**What the task asks:** Write out exactly the lines below starting at the one containing "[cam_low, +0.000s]" and ending at the one containing "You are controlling". Omit every picture.
== Supplied data ==
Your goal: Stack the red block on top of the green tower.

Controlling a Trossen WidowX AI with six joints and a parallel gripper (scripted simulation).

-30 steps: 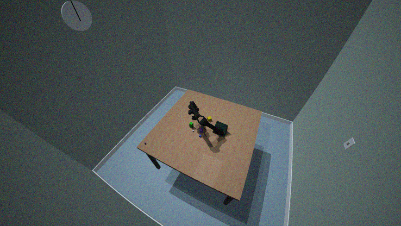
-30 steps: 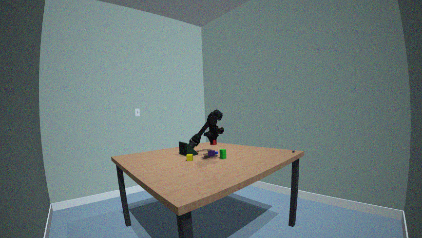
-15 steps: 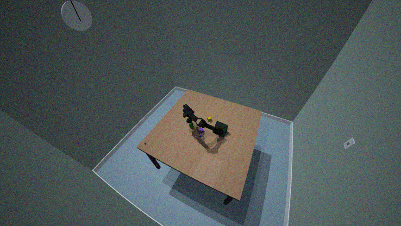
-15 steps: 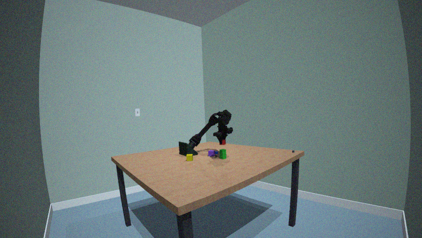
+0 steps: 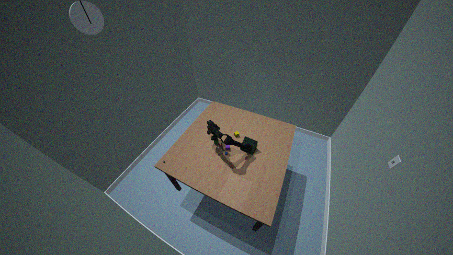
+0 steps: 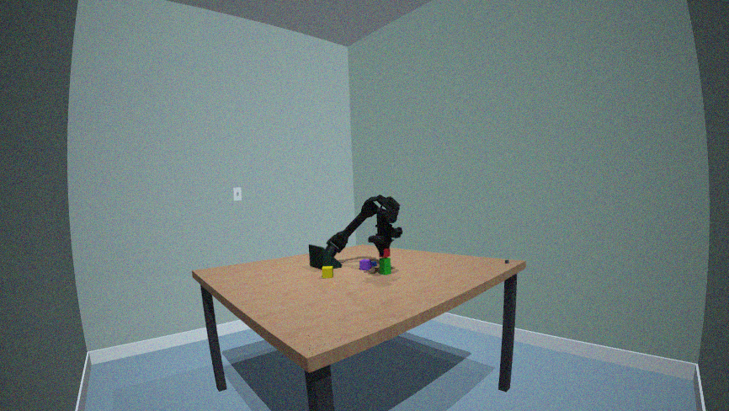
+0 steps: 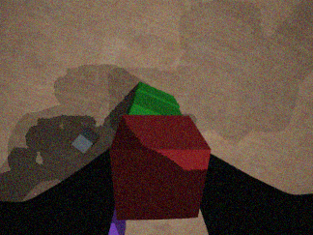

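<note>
Now: gripper tip 8 cm above the white ball, 6 cm to the right of it and 5 cm past it. Round my gripper tip: red block 1 cm above; purple block 15 cm behind, 7 cm below, 3 cm to the left; blue piece 17 cm behind, 10 cm to the left, 8 cm below.
</note>
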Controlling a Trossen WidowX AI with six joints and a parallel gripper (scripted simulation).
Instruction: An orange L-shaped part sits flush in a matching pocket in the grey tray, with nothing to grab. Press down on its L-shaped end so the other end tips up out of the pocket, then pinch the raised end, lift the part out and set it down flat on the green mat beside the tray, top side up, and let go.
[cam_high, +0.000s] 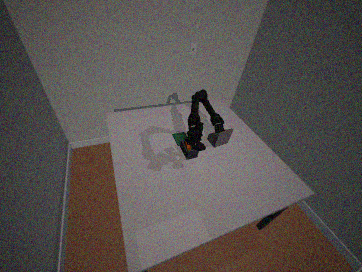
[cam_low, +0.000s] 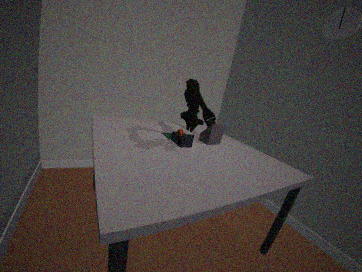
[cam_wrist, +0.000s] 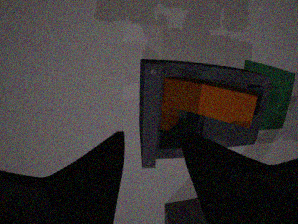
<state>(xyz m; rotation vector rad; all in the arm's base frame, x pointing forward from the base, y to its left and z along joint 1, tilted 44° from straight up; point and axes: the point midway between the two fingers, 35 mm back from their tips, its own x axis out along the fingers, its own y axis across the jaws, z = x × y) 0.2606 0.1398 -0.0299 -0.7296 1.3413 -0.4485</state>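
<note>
Now: gripper tip 5 cm to the left of the orange L-shaped part and 7 cm above it. The rest, counted from my gripper tip: green mat 2 cm ahead, 22 cm to the right, 13 cm below.
</note>
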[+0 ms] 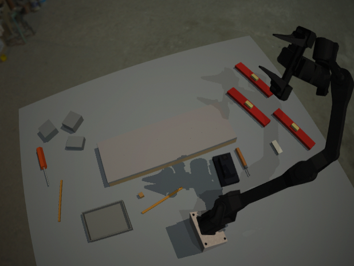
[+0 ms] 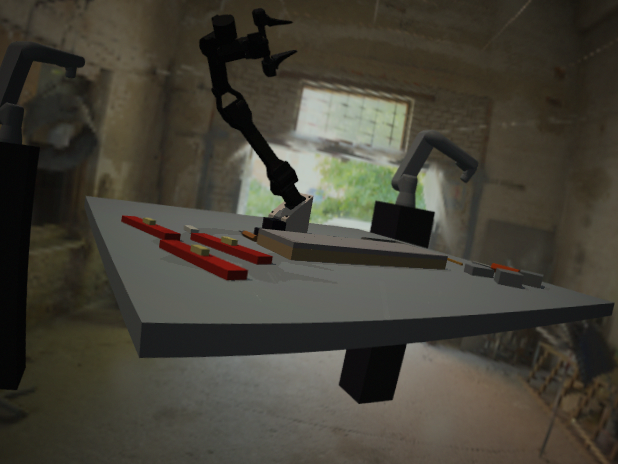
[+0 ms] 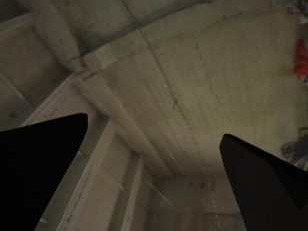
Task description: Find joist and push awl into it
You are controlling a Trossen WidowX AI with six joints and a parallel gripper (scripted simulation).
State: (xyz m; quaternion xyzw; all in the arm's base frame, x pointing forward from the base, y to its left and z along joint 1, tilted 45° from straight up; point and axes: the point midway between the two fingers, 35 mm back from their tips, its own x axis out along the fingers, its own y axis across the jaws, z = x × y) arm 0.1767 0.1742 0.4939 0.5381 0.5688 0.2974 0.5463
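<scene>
The stud finder lies 53 cm below my gripper tip, 5 cm to the left of it and 2 cm behind it. Also, from my gripper tip: square light 51 cm below, 5 cm to the left; then awl 56 cm below, 3 cm to the right, 3 cm behind; then small white block 56 cm below, 19 cm to the right.
</scene>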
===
**The completed task:**
[cam_low, +0.000s] 
[cam_wrist, +0.000s] 
<state>(xyz m; rotation vector rad; all in the arm's base frame, x pointing forward from the base, y to its left and z along joint 1, tilted 44° from straight up; point and axes: the point midway between the two fingers, 35 mm back from their tips, its own x axis out along the fingers, its own y axis across the jaws, z = x × y) 0.2606 0.1398 -0.0299 -0.7296 1.3413 -0.4485</state>
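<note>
Now: gripper tip 5 cm to the left of the orange L-shaped part and 7 cm above it. The rest, counted from my gripper tip: green mat 2 cm ahead, 22 cm to the right, 13 cm below.
</note>
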[+0 ms] 
[+0 ms] 
[+0 ms] 
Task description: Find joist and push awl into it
You are controlling a Trossen WidowX AI with six joints and a parallel gripper (scripted simulation).

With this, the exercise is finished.